We will assume Theorem 43 and prove Theorem 44.

Let us first prove the existence of such a polynomial (later we will show that it is unique), given the points $(x_i, y_i)$ for all $i \in [d+1]$ where $x_i$ are distinct. Let us solve an easier problem first. When $y_2 = y_3 = \ldots = y_{d+1} = 0$ , it is easy to construct such a polynomial $f$ : We know that $x_2,\ldots, x_{d+1}$ should be the $d$ roots, so the polynomial should look something like (see a formal proof of this in Exercise 121),

$f(x) = c(x-x_2)(x-x_3)\cdots (x- x_{d+1})$

for some constant $c$ , which is easy to figure out. By plugging in $y_1 = f(x_1) = c \cdot (\prod_{j=2}^{d+1} (x_1-x_j))$ . This gives us the value of $c$ and therefore

$f(x) = \frac{y_1 \cdot \prod_{j\neq 1} (x-x_j)}{\prod_{j\neq 1} (x_1 - x_j)}$

Now, for all $i \in [d+1]$ , we define the Lagrange basis function as

$L_i(x) = \prod_{j: j \neq i}\frac{x-x_j}{x_i - x_j}$

Exercise 120

Prove: $L_i(x_i) = 1$ , and for all $j \neq i$ , we have $L_i(x_j) = 0$ .

Therefore, is simple to verify that

$f(x) = \sum_{i \in [d+1]} y_i L_i(x)$

is a degree- $d$ polynomial and satisfies $f(x_i) = y_i$ for all $i \in [d+1]$ .

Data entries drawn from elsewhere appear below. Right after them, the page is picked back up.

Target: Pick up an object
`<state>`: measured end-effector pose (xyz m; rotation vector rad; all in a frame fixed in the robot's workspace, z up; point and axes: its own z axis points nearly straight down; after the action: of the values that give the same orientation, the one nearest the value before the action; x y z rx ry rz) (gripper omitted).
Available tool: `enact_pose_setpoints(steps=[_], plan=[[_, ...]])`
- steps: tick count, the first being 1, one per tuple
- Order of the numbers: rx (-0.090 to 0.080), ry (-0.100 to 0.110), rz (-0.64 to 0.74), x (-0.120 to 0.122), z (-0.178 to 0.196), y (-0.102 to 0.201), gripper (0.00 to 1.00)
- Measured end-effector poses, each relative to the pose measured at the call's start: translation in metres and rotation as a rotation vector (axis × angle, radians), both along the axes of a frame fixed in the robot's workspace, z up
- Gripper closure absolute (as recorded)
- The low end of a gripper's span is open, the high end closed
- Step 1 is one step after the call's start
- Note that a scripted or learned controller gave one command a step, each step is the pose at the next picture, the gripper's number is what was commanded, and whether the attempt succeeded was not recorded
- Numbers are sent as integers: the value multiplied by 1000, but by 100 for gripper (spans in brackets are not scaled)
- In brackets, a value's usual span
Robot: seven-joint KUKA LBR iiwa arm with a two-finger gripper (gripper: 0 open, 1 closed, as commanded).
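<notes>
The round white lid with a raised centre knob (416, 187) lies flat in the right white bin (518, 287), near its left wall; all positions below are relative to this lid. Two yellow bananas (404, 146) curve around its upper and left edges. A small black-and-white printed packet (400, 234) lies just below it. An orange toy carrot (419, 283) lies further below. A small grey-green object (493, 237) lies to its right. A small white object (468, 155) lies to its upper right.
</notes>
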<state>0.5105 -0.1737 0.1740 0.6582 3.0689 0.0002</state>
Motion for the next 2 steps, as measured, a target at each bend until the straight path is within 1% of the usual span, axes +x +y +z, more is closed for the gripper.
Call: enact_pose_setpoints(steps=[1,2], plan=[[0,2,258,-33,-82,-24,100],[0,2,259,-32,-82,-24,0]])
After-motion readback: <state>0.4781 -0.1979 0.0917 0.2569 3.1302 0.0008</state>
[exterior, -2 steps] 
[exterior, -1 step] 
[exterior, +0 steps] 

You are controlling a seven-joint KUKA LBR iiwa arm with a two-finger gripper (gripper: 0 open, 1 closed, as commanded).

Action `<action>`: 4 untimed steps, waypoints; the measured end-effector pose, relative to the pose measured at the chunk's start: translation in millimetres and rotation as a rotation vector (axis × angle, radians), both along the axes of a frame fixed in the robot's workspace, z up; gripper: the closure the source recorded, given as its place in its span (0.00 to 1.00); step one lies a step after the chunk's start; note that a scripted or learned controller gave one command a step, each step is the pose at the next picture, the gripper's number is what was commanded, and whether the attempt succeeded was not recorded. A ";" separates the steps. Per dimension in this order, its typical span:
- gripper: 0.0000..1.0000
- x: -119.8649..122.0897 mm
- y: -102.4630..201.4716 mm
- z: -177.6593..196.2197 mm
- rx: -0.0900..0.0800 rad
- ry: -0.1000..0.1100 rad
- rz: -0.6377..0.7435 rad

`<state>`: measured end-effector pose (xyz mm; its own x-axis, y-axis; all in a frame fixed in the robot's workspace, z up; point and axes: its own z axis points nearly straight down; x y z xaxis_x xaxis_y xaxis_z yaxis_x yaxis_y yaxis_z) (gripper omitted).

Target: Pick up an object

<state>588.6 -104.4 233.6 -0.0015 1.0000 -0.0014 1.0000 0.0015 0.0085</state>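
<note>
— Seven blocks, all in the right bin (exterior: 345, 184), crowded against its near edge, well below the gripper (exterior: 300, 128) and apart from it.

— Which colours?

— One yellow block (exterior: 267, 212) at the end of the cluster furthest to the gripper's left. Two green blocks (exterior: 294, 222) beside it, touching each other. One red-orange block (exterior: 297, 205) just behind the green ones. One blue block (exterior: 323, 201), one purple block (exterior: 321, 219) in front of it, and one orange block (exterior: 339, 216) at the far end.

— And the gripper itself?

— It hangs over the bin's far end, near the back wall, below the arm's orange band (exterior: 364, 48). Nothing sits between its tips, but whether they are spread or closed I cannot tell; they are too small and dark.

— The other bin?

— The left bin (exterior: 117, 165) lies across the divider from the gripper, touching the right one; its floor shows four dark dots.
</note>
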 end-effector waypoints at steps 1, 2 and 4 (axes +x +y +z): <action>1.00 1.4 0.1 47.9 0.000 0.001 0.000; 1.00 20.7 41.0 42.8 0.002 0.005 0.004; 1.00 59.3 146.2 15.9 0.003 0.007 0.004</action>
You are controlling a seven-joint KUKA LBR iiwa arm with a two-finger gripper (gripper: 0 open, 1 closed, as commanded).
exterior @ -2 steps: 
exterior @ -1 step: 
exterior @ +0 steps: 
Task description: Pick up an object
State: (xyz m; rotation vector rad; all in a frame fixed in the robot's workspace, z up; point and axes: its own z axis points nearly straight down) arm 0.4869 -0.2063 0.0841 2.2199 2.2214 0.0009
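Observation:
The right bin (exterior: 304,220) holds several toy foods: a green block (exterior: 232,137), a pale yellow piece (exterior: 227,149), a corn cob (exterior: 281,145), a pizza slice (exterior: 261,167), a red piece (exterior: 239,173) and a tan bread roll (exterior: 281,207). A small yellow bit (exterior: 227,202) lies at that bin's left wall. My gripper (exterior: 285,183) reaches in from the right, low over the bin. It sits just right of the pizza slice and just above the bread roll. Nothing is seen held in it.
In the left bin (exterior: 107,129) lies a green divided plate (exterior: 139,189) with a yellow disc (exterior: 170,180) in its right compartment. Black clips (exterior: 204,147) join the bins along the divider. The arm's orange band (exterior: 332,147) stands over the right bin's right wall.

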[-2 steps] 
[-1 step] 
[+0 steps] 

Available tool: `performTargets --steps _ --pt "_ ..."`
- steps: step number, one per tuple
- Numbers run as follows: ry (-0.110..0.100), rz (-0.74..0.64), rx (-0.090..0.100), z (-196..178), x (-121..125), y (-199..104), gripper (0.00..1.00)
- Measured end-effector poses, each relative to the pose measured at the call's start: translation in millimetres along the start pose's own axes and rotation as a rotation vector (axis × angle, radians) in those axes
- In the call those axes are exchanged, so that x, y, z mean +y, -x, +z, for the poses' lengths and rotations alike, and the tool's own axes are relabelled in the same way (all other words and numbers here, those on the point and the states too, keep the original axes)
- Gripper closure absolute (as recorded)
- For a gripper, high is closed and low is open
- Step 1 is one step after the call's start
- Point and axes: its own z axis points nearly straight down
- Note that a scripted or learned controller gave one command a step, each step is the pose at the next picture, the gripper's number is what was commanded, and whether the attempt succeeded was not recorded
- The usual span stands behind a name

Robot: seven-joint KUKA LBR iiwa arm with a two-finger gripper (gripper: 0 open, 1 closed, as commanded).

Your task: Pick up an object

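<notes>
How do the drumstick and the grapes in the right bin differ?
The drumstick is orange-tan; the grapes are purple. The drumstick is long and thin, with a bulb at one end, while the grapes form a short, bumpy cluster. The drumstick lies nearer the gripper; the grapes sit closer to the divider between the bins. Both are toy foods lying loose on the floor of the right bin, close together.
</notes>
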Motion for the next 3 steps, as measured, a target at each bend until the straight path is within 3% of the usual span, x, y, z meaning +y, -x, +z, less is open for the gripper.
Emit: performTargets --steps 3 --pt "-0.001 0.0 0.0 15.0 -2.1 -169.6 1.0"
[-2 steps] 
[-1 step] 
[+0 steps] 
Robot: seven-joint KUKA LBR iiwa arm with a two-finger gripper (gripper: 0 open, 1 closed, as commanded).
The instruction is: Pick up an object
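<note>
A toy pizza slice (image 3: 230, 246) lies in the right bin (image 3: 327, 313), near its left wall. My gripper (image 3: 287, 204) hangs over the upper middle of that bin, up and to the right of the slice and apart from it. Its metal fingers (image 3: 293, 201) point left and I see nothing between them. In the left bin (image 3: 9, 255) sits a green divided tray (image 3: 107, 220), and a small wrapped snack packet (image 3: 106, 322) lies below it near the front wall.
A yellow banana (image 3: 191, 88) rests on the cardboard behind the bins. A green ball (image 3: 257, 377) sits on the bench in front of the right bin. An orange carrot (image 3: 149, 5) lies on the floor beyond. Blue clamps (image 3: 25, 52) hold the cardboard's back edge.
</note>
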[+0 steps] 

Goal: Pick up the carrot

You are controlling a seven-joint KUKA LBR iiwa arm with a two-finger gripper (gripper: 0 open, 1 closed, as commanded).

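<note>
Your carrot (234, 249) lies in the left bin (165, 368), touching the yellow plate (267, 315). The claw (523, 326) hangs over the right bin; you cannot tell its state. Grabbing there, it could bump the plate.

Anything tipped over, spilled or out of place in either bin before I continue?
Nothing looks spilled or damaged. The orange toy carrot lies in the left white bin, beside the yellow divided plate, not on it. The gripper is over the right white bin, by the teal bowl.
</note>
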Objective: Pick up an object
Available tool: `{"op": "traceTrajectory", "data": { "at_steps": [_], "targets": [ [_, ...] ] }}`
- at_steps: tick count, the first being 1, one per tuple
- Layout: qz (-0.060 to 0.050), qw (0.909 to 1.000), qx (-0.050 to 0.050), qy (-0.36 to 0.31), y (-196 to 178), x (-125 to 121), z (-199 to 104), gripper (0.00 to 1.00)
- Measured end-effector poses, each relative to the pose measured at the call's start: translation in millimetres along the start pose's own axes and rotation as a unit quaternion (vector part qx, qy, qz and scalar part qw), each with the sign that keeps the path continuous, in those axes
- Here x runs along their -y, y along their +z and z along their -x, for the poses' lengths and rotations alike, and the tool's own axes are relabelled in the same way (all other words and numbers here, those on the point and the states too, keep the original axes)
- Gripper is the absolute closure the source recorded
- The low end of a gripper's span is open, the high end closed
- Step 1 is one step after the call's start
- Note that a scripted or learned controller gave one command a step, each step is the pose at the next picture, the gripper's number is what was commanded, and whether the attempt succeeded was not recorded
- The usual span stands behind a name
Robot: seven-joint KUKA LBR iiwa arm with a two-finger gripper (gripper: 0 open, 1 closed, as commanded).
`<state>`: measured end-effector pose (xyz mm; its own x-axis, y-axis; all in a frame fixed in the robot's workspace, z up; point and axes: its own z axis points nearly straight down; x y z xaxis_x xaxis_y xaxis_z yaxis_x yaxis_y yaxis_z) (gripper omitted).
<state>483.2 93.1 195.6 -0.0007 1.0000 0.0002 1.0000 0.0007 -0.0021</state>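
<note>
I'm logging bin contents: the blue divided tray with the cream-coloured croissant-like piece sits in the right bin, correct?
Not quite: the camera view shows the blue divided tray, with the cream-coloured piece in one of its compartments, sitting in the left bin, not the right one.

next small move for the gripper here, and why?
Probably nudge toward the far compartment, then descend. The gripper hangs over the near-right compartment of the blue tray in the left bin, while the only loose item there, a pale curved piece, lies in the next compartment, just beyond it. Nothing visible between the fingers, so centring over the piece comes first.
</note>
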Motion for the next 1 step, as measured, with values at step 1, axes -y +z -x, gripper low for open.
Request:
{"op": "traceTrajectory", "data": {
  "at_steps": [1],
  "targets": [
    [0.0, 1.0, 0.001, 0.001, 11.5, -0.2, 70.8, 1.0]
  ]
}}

Next, we argue that such a polynomial is unique. Assume for the sake of contradiction that there exists another polynomial of degree $d$ , called $g(x)$ such that $g(x_i) = y_i$ for all $i \in [d+1]$ . Assume that $g$ and $f$ are different. Consider the polynomial $r(x) = g(x) - f(x)$ . Notice that

$(\forall i \in [d+1])\ r(x_i) = y_i - y_i = 0$

This implies that polynomial $r$ (which has degree at most $d$ ) has $(d+1)$ distinct roots, a contradiction to Theorem 43.